Il necessario e auspicato superamento del capitalismo e di tutto il sistema che porta con sé, non sta avvenendo con gli strumenti della politica e della trasformazione – ma sta avvenendo nella crisi. Non prende avvio dall’interno delle società, quando esse, gli individui, ed eventualmente le istituzioni che ne fanno parte, sono pronti. La crisi arriva e ci trova impreparat3; non c’è tempo per il gradualismo e il cambiamento sociale e antropologico, per elaborare nuovi concetti e modi di essere soggettività e comunità al posto di quelli che il capitalismo ci ha dato (lavoro, consumo, individualità, cultura/natura ecc.). A meno di un pieno ed efficace assorbimento della responsabilità ecologica da parte del capitalismo (che sembra molto improbabile, basta guardare come stanno andando i piani della green economy) – il superamento dell’attuale sistema sarà un trauma.

Dall’altro lato però, lo Chthulucene mette in discussione l’idea stessa dell’Apocalisse attraverso una ricomposizione del suo soggetto/oggetto.

Ovviamente il soggetto di tutti i nostri scenari apocalittici, dalla guerra nucleare alla pandemia globale all’innalzarsi del livello dei mari, sono gli esseri umani. Dico ovviamente perché il soggetto di qualsiasi cosa nel sistema attuale sono gli esseri umani, non per altro.

La fine del mondo, la distruzione del reale, ci interessa non come viventi ma come specie (anche quando, come sappiamo, non riguarda e non ricade egualmente su tutta la specie), al limite ci interessa come individui, com’è il caso dei preppers. Al di fuori di questo senso comune antropocentrico, ci ricorda Haraway, c’è tutto un sistema di cose e relazioni, di soggetti/oggetti non umani che ci preesistono e, a rigor di logica, ci succederanno. Ci sono batteri estremofili che abitano gli ambienti vulcanici e funghi radiotrofici che si nutrono di radiazioni. Insomma, la vita su questo pianeta è assai più resistente e resiliente del capitalismo.

A differenza del dramma che domina il discorso dell’Antropocene e del Capitalocene, nello Chthulucene gli esseri umani non sono gli unici attori rilevanti; gli altri esseri non sono mere comparse che si limitano a reagire. L’ordine viene rielaborato, si disfa una maglia per crearne un’altra: gli esseri umani sono della Terra e con la Terra, e i poteri biotici e abiotici di questa Terra sono la trama principale del racconto.

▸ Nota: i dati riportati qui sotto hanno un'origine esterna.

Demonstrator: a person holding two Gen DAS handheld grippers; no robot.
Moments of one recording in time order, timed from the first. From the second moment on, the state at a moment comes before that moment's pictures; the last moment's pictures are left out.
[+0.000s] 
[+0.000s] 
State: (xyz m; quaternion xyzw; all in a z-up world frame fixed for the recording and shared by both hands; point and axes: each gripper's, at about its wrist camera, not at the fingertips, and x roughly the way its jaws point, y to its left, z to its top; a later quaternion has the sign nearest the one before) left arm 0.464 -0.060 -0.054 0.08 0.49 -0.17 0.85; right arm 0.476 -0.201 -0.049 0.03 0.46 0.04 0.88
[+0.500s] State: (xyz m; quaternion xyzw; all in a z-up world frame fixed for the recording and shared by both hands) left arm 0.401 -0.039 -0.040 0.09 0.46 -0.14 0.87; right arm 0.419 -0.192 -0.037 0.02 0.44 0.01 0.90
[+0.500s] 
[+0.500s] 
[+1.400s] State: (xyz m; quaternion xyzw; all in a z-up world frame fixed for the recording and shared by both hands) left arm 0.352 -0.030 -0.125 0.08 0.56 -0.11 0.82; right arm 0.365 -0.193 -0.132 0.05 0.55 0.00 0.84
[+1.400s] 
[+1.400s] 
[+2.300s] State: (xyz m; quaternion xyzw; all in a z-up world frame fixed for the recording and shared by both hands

Possiamo quindi trasformare l’idea di Apocalisse in quello che realmente è: la fine del Capitalocene e forse del cosiddetto Antropocene, o magari anche della specie umana per come l’abbiamo intesa. Ma che dire di tutto il sistema di relazioni e trame che sono state parte integrante del nostro con-divenire umano? Sembra quasi, ma non oso dirlo seriamente, che al di fuori del Capitalocene, e della sua logica della separazione umano/non-umano, l’Apocalisse non esista.

C’è un altro passo politico che Haraway fa ma, secondo me, non evidenzia del tutto. Da questa separazione umano/non-umano (ma con Jane Bennet potremmo andare anche oltre dicendo materia-vivente/materia-non-vivente) gemmano tutta una serie di ulteriori separazioni come quella tra soggetto economico e risorsa, tra essere umano e non-del-tutto-umano (lo schiavo per esempio), ovviamente tra uomo e donna, ecc. E mi sembra che in termini genealogici l’Apocalisse sia di nuovo centrale: forse non è un caso che nel cristianesimo l’Apocalisse sia un potente strumento di mantenimento dell’ordine sociale, che istituisce innumerevoli gerarchie morali e civili per mezzo della minaccia del giudizio e del premio/punizione.

Anche queste separazioni in coppie gerarchiche oggi sono in crisi, e lasciano aperto uno spazio per la visione filosofica e politica di Haraway.

Siamo tutti licheni: anche noi possiamo essere raschiati via dalle rocce dalle Furie che ancora si scatenano per vendicarsi dei crimini contro la Terra. In alternativa, possiamo unirci alle trasformazioni metaboliche tra rocce e creature per imparare a vivere e morire bene.